Wuhan, China — China's modernization effort is making changes in the country's approach to international currency. The changes began in 1979 with the creation of special currency certificates for foreigners and have led -- almost -- to the establishment of a foreign-currency market.
Normally, in a socialist society, all foreign moneys pass to the government. It is unusual to have foreign exchange on sale. But today, a Chinese corporation can buy currency with the assistance of the Bank of China.
As part of its modernization effort, the government has been offering incentives to workers in industry, to farmers, and to factories. For factories, the incentive was letting them keep part of their exchange earnings -- only about 10 percent -- but nothing was permitted before. The idea is to make factories responsible for their own profits and losses. They are expected to use their 10 percent for any foreign-exchange needs, and what they don't use, they must sell -- at a profit, of course.
For some time, the People's Republic of China has had a quota system for distributing foreign exchange that collected in the government pot. Access to this pot was established by a priority list. Industries with import needs authorized by the state plan had no problem getting exchange. Others did; they might meet the quota, but nonessentials were low-priority items. The well might run dry before they could lower the bucket.
This quota system still functions. Those high on the list continue to get funds from the government, paying the regular rate of exchange. Now, those farther down the list can make a choice: wait their turn for regular funds, possibly upsetting their production schedule, or buy exchange on the new market, where it will cost a bit more.
When the seller decides to part with a portion of his 10 percent, he sets the price for the deal. The Bank of China acts as broker, finding a buyer and collecting from each party a quarter of a percent fee. The bank does not buy or sell exchange on its own.
There are several restraints on this market: first, the need to come under the quota system; second, the willingness to pay a premium for funds; third, of course, available renminbi (the people's currency, also known as RMB) to convert.
The official domestic exchange rate, beginning in 1981, became 2.8 to the US dollar, rising from 1.5. This was designed to encourage exports and discourage imports, and is what the high-priority importer will pay. On the new market, the price has risen above 3.0, fluctuating according to demand.
This leaves China with three rates: the 2.8, the 3.0 and up, and the rate for tourists and foreign residents eligible to convert renminbi. A American tourist receives 1.63 to his dollar and the foreigner converts at the same rate. Last summer the rate was 1.46. It is better for the person coming in, less desirable if someone is sending dollars out. But then, not everyone can convert money.

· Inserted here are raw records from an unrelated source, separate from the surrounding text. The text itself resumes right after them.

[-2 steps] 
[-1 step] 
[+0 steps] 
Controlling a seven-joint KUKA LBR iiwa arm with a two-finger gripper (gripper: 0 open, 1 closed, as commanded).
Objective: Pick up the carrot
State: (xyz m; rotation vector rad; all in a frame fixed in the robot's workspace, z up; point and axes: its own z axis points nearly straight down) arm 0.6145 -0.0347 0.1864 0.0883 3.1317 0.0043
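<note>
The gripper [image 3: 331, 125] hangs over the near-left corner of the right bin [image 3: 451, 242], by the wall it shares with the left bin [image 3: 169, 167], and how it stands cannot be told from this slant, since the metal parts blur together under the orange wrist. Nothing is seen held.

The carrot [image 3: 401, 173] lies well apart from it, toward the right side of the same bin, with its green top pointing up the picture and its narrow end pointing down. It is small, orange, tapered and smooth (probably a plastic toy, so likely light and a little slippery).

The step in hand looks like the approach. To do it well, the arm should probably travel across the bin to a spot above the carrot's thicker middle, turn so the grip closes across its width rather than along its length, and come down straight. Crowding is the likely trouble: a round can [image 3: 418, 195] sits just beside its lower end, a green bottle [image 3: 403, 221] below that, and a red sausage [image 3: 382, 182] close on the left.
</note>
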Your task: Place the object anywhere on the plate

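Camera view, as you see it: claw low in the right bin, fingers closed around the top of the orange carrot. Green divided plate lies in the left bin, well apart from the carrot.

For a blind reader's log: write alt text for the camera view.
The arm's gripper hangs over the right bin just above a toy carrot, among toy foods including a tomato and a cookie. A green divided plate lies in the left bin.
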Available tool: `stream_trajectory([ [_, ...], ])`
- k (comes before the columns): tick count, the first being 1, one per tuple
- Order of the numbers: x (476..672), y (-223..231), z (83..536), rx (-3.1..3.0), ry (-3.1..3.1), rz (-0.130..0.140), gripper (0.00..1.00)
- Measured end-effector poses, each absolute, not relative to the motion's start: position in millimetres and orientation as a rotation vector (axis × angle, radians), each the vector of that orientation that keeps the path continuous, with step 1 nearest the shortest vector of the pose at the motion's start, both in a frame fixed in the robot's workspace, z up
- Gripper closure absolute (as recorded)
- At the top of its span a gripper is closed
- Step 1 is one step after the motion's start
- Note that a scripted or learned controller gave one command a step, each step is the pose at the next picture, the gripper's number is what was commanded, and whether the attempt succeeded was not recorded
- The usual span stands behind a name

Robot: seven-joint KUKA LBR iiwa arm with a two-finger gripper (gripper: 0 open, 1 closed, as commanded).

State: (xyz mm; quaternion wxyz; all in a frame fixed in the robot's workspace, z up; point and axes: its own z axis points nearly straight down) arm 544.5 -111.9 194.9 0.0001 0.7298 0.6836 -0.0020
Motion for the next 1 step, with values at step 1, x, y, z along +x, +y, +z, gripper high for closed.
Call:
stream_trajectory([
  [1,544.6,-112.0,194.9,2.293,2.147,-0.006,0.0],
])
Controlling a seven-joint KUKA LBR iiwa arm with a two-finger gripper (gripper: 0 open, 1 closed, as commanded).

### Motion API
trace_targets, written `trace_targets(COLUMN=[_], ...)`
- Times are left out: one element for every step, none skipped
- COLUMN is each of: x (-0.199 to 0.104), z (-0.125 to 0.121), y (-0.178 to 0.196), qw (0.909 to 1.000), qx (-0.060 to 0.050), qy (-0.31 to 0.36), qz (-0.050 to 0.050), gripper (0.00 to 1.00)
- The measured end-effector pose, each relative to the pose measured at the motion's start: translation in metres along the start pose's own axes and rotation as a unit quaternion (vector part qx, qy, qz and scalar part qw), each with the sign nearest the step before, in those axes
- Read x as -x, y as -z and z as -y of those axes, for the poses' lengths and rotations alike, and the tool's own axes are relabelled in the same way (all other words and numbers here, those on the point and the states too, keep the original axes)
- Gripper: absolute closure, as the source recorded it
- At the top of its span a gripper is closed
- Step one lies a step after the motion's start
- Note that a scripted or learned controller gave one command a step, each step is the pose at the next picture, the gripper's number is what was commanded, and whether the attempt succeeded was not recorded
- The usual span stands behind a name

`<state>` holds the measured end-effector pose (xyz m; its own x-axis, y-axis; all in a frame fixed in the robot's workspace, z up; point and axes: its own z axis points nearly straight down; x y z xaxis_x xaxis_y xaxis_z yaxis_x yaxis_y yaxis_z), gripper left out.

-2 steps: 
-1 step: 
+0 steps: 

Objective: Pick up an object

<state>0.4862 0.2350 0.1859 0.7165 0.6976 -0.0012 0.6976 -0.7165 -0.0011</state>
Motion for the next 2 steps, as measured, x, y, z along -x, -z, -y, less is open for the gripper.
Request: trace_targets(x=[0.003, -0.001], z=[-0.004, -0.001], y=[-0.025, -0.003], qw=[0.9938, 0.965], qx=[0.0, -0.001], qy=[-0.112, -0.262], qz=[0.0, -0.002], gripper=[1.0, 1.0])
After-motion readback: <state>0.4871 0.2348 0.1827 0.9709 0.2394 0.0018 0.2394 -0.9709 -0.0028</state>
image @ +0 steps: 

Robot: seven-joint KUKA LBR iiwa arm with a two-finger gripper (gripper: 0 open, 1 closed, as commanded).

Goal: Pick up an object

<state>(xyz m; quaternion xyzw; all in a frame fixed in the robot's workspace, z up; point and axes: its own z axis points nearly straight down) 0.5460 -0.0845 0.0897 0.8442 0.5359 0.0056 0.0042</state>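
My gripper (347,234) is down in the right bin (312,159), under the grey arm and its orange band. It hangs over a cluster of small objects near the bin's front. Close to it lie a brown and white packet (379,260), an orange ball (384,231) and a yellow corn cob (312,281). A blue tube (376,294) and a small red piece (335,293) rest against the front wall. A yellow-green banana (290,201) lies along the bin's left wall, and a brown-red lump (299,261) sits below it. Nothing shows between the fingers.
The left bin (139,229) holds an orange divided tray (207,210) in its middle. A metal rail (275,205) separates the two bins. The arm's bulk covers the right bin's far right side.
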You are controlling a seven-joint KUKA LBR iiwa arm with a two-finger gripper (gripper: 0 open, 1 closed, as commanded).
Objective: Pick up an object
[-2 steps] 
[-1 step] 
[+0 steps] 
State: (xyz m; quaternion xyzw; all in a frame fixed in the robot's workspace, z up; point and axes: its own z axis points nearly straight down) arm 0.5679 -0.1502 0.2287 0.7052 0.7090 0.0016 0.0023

These new developments augment changes made in 1979 which introduced foreign-currency certificates. When foreigners convert their money, they receive these certificates. Chinese receiving foreign currency from relatives abroad also get these certificates. They are on a par with RMB, but foreigners, at least, are not expected to use that currency.
Those legally entitled to do so, because they are paid in RMB, may be asked to show a booklet authorizing them to use the people's money. This does not usually happen in ordinary stores and restaurants, but it frequently happens in hotels, major restaurants, stores, and curio shops that tourists frequent.
Theoretically the foreign-exchange certificates are accepted anywhere, but off the beaten tourist path they may not be. Boatwomen in a central Chinese park refused them, asking for "real" money.
On the other hand, people learn rapidly. Young Chinese clustered around the woman sailors trying to explain that this was very good money indeed. It commanded special goodies not available outside the Friendship Stores where foreigners are encouraged to stop.